▸ THE PROBLEM
Leaving the pictures aside, write out the whole listing below exactly.

▸ DATA BLOCK

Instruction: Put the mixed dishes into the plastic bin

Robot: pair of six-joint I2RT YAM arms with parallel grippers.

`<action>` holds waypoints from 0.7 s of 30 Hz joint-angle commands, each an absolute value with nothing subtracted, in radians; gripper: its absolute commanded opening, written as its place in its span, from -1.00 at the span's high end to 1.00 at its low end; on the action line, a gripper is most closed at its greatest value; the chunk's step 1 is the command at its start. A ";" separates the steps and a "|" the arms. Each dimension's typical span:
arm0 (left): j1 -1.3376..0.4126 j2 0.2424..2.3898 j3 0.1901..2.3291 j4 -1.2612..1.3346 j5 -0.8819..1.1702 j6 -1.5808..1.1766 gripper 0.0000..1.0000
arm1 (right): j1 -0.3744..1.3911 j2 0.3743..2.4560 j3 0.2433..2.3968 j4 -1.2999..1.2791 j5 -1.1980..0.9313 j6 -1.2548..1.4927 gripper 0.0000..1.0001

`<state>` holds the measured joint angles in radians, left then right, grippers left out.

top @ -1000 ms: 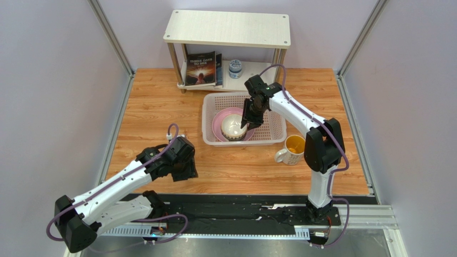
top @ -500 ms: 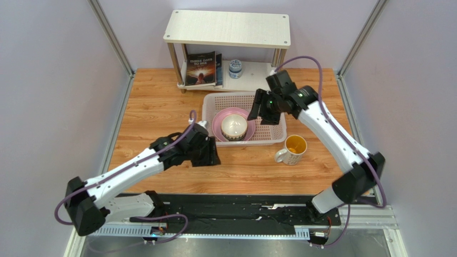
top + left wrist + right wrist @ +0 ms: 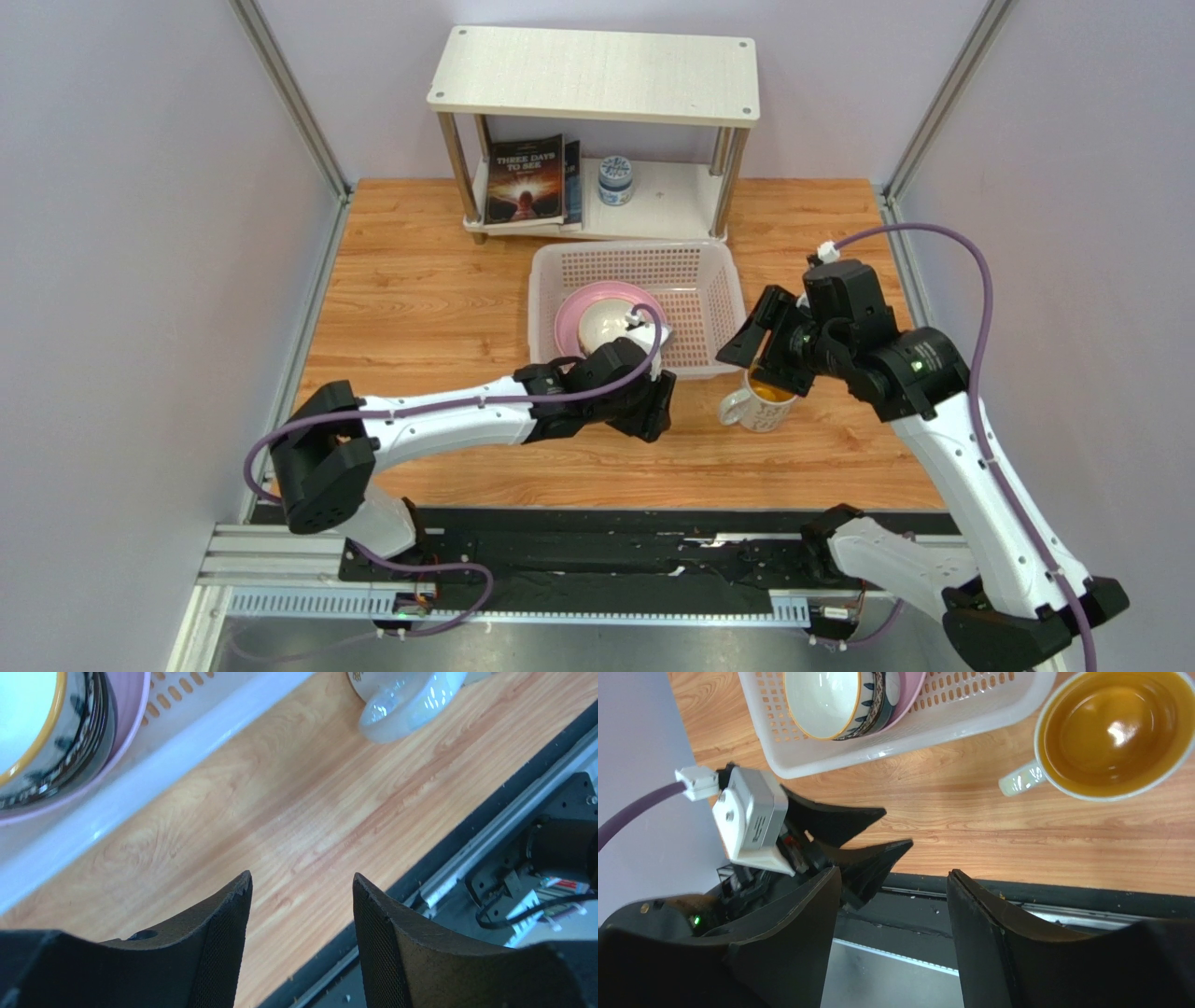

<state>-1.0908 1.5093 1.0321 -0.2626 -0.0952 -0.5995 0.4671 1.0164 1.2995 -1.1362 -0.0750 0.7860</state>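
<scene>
The plastic bin (image 3: 706, 297) stands mid-table. It holds the pink plate (image 3: 570, 317) with a dark-patterned bowl (image 3: 875, 701) and a white bowl (image 3: 613, 324) nested on it. The white mug (image 3: 759, 406), yellow inside, stands on the wood just right of the bin's front corner. My left gripper (image 3: 657, 409) lies low along the bin's front wall (image 3: 140, 791), open and empty, with the mug (image 3: 407, 707) a short way beyond its tips. My right gripper (image 3: 751, 340) hovers above the mug (image 3: 1116, 735), open and empty.
A white two-tier shelf (image 3: 596, 73) at the back holds a book (image 3: 528, 179) and a small blue-white jar (image 3: 615, 178). The black base rail (image 3: 617, 553) runs along the table's near edge. Metal posts and grey walls close in both sides.
The right gripper opened, rose out of the bin and swung right to above the mug, leaving a bowl on the stack. The left arm reached right along the bin's front.
</scene>
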 commanded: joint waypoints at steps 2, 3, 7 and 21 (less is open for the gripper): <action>-1.091 1.642 1.058 -0.006 -0.081 -0.503 -0.21 | 0.459 0.901 1.299 -1.181 -0.028 0.883 -0.23; -1.098 1.664 1.057 0.047 -0.080 -0.491 -0.21 | 0.459 0.890 1.299 -1.189 -0.020 0.890 -0.23; -1.126 1.768 1.129 0.154 -0.068 -0.387 -0.20 | 0.459 0.835 1.287 -1.221 -0.003 0.897 -0.22; -1.132 1.787 1.086 0.301 0.038 -0.190 -0.18 | 0.456 0.804 1.218 -1.221 -0.009 0.887 -0.21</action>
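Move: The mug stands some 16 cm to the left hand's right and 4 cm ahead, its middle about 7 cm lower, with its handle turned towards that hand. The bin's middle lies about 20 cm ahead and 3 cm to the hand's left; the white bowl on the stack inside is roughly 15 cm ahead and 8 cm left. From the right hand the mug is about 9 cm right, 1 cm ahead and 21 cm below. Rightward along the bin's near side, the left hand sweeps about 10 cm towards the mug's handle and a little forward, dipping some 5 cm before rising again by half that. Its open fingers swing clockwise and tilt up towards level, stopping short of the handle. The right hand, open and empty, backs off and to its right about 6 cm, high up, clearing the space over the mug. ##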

▸ RESULT OF THIS TASK
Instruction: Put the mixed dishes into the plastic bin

Robot: pair of six-joint I2RT YAM arms with parallel grippers.

`<action>` holds waypoints from 0.7 s of 30 Hz joint-angle commands, each an absolute value with nothing subtracted, in radians; gripper: its absolute commanded opening, written as its place in its span, from -1.00 at the span's high end to 1.00 at its low end; on the action line, a gripper is most closed at its greatest value; the chunk's step 1 is the command at its start. A ";" separates the steps and a "|" the arms. Each dimension's typical span:
arm0 (left): j1 -1.3376..0.4126 j2 0.2424..2.3898 j3 0.1901..2.3291 j4 -1.2612..1.3346 j5 -0.8819..1.1702 j6 -1.5808..1.1766 gripper 0.0000..1.0000
arm1 (right): j1 -0.3744..1.3911 j2 0.3743..2.4560 j3 0.2433..2.3968 j4 -1.2999..1.2791 j5 -1.1980..0.9313 j6 -1.2548..1.4927 gripper 0.0000..1.0001

`<state>` holds the measured joint angles in radians, left then right, grippers left out.

top @ -1000 ms: 
top @ -500 ms: 
top + left wrist + right wrist @ +0 ms: 

<state>-1.0908 1.5093 1.0321 -0.2626 -0.0952 -0.5995 0.4671 1.0164 1.2995 -1.1362 -0.0750 0.7860</state>
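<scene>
The plastic bin (image 3: 706, 297) stands mid-table. It holds the pink plate (image 3: 570, 317) with a dark-patterned bowl (image 3: 875, 701) and a white bowl (image 3: 613, 324) nested on it. The white mug (image 3: 759, 406), yellow inside, stands on the wood just right of the bin's front corner. My left gripper (image 3: 657, 409) lies low along the bin's front wall (image 3: 140, 791), open and empty, with the mug (image 3: 407, 707) a short way beyond its tips. My right gripper (image 3: 751, 340) hovers above the mug (image 3: 1116, 735), open and empty.
A white two-tier shelf (image 3: 596, 73) at the back holds a book (image 3: 528, 179) and a small blue-white jar (image 3: 615, 178). The black base rail (image 3: 617, 553) runs along the table's near edge. Metal posts and grey walls close in both sides.
The right gripper opened, rose out of the bin and swung right to above the mug, leaving a bowl on the stack. The left arm reached right along the bin's front.
</scene>
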 commanded: joint waypoints at steps 2, 3, 7 and 21 (less is open for the gripper): <action>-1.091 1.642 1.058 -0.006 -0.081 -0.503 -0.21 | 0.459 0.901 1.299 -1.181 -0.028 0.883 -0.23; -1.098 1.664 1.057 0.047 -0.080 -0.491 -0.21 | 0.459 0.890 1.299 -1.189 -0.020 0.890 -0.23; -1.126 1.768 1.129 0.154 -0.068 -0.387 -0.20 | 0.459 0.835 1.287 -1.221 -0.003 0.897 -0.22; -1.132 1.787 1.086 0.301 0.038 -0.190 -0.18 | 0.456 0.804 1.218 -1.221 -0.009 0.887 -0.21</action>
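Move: The mug stands some 16 cm to the left hand's right and 4 cm ahead, its middle about 7 cm lower, with its handle turned towards that hand. The bin's middle lies about 20 cm ahead and 3 cm to the hand's left; the white bowl on the stack inside is roughly 15 cm ahead and 8 cm left. From the right hand the mug is about 9 cm right, 1 cm ahead and 21 cm below. Rightward along the bin's near side, the left hand sweeps about 10 cm towards the mug's handle and a little forward, dipping some 5 cm before rising again by half that. Its open fingers swing clockwise and tilt up towards level, stopping short of the handle. The right hand, open and empty, backs off and to its right about 6 cm, high up, clearing the space over the mug. ##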

The exercise is finished.